- _Activity_
Take the lines from the one with "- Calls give" through the last line of the material below and write them out exactly, without any pictures.

━━━ Supplied information ━━━

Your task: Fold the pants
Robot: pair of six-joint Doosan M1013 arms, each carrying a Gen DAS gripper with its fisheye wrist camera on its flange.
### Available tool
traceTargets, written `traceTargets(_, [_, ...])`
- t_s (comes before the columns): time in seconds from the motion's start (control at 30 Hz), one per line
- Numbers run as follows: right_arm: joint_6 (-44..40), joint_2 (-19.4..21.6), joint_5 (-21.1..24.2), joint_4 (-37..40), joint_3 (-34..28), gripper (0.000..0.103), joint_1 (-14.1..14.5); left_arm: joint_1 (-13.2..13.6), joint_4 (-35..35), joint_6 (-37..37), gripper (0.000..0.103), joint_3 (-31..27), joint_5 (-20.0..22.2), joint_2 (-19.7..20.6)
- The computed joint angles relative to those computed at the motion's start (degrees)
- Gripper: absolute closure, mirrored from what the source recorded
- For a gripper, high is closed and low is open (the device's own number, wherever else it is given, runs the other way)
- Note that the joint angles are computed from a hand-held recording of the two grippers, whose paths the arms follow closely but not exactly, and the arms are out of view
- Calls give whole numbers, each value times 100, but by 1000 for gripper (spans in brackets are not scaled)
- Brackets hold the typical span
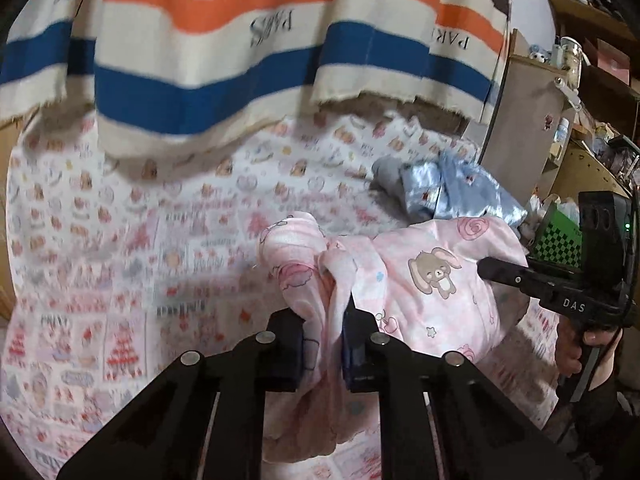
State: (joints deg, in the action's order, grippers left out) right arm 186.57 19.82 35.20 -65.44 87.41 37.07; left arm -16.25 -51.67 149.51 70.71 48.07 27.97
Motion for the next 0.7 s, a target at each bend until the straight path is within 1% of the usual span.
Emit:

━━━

- _Problem solution_
- Calls give whole numbers, each value times 100, but by 1000 for gripper (spans in brackets are not scaled)
- Brackets hold the typical span
State: (joints deg, in the action's order, grippers left out) right arm 186.57 19.82 35.20 -65.44 87.41 37.07; left arm -16.25 -51.67 149.51 70.71 48.07 27.97
Motion for the next 0.7 s, a target at each bend until the straight path is within 1% of the usual span.
Emit:

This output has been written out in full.